ISA Drivers

The following text is adapted from the commit message of the initial commit of the ISA bus driver authored by Rene Herman.

During the recent “isa drivers using platform devices” discussion it was pointed out that (ALSA) ISA drivers ran into the problem of not having the option to fail driver load (device registration rather) upon not finding their hardware due to a probe() error not being passed up through the driver model. In the course of that, I suggested a separate ISA bus might be best; Russell King agreed and suggested this bus could use the .match() method for the actual device discovery.

The attached does this. For this old non (generically) discoverable ISA hardware only the driver itself can do discovery so as a difference with the platform_bus, this isa_bus also distributes match() up to the driver.

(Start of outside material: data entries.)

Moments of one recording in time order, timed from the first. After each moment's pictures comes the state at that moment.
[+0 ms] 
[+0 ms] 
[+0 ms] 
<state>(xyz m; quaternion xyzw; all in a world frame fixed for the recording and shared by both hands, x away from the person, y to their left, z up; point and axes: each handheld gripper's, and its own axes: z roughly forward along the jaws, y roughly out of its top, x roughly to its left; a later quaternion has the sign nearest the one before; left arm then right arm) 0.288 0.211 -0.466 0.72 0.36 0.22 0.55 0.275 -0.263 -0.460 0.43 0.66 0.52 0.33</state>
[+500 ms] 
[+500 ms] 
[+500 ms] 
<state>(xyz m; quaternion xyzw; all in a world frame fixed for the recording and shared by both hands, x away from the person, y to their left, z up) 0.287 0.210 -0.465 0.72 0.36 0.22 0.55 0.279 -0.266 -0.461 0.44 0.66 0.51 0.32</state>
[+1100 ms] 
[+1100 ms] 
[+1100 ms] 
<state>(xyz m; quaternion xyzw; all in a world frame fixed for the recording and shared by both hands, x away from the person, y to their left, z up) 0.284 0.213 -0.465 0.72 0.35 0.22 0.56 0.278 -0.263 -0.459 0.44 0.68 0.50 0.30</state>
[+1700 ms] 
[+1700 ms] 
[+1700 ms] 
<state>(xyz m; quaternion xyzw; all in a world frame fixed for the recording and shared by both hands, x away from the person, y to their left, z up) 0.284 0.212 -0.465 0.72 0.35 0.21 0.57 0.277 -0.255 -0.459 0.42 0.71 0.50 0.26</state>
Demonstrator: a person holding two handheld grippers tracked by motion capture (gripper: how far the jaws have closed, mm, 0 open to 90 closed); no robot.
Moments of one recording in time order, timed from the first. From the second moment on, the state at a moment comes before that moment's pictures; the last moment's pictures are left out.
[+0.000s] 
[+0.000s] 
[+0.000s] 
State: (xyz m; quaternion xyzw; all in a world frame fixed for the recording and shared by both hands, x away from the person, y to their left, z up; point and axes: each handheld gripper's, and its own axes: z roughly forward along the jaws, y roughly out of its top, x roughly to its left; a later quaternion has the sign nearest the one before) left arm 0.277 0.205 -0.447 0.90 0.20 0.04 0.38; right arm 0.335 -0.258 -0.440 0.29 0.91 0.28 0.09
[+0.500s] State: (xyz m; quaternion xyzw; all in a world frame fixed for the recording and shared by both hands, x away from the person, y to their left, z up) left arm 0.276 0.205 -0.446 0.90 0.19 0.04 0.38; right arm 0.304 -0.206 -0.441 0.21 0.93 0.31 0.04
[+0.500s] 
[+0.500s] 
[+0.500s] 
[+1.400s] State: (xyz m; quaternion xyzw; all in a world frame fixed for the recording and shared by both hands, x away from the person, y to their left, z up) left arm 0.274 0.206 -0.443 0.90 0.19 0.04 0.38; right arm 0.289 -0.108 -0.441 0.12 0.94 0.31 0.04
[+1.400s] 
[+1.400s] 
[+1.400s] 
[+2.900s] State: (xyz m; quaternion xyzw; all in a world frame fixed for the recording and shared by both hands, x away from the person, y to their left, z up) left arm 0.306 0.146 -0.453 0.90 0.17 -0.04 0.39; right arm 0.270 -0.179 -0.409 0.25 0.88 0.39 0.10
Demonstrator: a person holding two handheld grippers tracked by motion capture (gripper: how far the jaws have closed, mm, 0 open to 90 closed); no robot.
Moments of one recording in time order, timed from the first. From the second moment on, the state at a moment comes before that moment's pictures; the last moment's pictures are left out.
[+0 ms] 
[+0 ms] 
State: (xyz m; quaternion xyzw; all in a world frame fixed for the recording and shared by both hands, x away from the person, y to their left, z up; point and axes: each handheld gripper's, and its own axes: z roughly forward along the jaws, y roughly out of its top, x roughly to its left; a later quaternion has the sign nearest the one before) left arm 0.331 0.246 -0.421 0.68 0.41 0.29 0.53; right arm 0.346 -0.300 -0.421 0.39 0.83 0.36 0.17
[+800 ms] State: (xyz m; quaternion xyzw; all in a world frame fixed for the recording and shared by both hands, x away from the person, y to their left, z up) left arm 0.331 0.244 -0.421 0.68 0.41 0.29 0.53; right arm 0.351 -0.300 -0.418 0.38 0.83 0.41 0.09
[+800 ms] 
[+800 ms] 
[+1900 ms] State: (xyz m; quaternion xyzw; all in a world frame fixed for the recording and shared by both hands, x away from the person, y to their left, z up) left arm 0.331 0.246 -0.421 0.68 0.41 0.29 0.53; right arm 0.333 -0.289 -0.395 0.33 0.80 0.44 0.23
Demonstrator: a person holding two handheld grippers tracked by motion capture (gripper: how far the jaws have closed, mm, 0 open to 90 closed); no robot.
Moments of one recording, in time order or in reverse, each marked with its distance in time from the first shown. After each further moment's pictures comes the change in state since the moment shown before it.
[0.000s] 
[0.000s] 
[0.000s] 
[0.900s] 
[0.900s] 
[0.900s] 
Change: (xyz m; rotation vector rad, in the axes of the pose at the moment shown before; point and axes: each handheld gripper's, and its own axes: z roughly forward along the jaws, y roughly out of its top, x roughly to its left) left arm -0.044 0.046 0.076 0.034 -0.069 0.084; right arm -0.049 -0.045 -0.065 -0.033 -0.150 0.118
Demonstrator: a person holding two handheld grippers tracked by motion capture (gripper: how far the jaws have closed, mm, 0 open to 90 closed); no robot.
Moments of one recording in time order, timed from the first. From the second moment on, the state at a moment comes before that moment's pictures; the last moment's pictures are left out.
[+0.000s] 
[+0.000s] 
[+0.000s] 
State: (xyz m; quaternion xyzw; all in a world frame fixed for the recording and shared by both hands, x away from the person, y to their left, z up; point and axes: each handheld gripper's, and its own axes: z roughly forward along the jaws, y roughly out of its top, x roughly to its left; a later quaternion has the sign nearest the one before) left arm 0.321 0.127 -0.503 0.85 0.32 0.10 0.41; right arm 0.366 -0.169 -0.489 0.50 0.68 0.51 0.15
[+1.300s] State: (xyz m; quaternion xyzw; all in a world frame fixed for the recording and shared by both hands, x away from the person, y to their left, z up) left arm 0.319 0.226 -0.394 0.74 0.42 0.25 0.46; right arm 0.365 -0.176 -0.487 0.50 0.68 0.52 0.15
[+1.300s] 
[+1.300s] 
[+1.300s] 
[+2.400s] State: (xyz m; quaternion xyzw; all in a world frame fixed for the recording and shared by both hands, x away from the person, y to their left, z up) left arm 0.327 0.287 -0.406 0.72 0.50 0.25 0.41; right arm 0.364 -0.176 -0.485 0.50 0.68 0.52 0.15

As another difference: these devices only exist in the driver model due to the driver creating them because it might want to drive them, meaning that all device creation has been made internal as well.

The usage model this provides is nice, and has been acked from the ALSA side by Takashi Iwai and Jaroslav Kysela. The ALSA driver module_init’s now (for oldisa-only drivers) become:

static int __init alsa_card_foo_init(void)
{
        return isa_register_driver(&snd_foo_isa_driver, SNDRV_CARDS);
}

static void __exit alsa_card_foo_exit(void)
{
        isa_unregister_driver(&snd_foo_isa_driver);
}

Quite like the other bus models therefore. This removes a lot of duplicated init code from the ALSA ISA drivers.

The passed in isa_driver struct is the regular driver struct embedding a struct device_driver, the normal probe/remove/shutdown/suspend/resume callbacks, and as indicated that .match callback.

The “SNDRV_CARDS” you see being passed in is a “unsigned int ndev” parameter, indicating how many devices to create and call our methods with.

The platform_driver callbacks are called with a platform_device param; the isa_driver callbacks are being called with a struct device *dev, unsigned int id pair directly – with the device creation completely internal to the bus it’s much cleaner to not leak isa_dev’s by passing them in at all. The id is the only thing we ever want other then the struct device anyways, and it makes for nicer code in the callbacks as well.

With this additional .match() callback ISA drivers have all options. If ALSA would want to keep the old non-load behaviour, it could stick all of the old .probe in .match, which would only keep them registered after everything was found to be present and accounted for. If it wanted the behaviour of always loading as it inadvertently did for a bit after the changeover to platform devices, it could just not provide a .match() and do everything in .probe() as before.

If it, as Takashi Iwai already suggested earlier as a way of following the model from saner buses more closely, wants to load when a later bind could conceivably succeed, it could use .match() for the prerequisites (such as checking the user wants the card enabled and that port/irq/dma values have been passed in) and .probe() for everything else. This is the nicest model.

To the code…

This exports only two functions; isa_{,un}register_driver().

isa_register_driver() register’s the struct device_driver, and then loops over the passed in ndev creating devices and registering them. This causes the bus match method to be called for them, which is:

int isa_bus_match(struct device *dev, struct device_driver *driver)
{
        struct isa_driver *isa_driver = to_isa_driver(driver);

        if (dev->platform_data == isa_driver) {
                if (!isa_driver->match ||
                        isa_driver->match(dev, to_isa_dev(dev)->id))
                        return 1;
                dev->platform_data = NULL;
        }
        return 0;
}

The first thing this does is check if this device is in fact one of this driver’s devices by seeing if the device’s platform_data pointer is set to this driver. Platform devices compare strings, but we don’t need to do that with everything being internal, so isa_register_driver() abuses dev->platform_data as a isa_driver pointer which we can then check here. I believe platform_data is available for this, but if rather not, moving the isa_driver pointer to the private struct isa_dev is ofcourse fine as well.

Then, if the driver did not provide a .match, it matches. If it did, the driver match() method is called to determine a match.

If it did not match, dev->platform_data is reset to indicate this to isa_register_driver which can then unregister the device again.

If during all this, there’s any error, or no devices matched at all everything is backed out again and the error, or -ENODEV, is returned.

isa_unregister_driver() just unregisters the matched devices and the driver itself.

module_isa_driver is a helper macro for ISA drivers which do not do anything special in module init/exit. This eliminates a lot of boilerplate code. Each module may only use this macro once, and calling it replaces module_init and module_exit.

max_num_isa_dev is a macro to determine the maximum possible number of ISA devices which may be registered in the I/O port address space given the address extent of the ISA devices.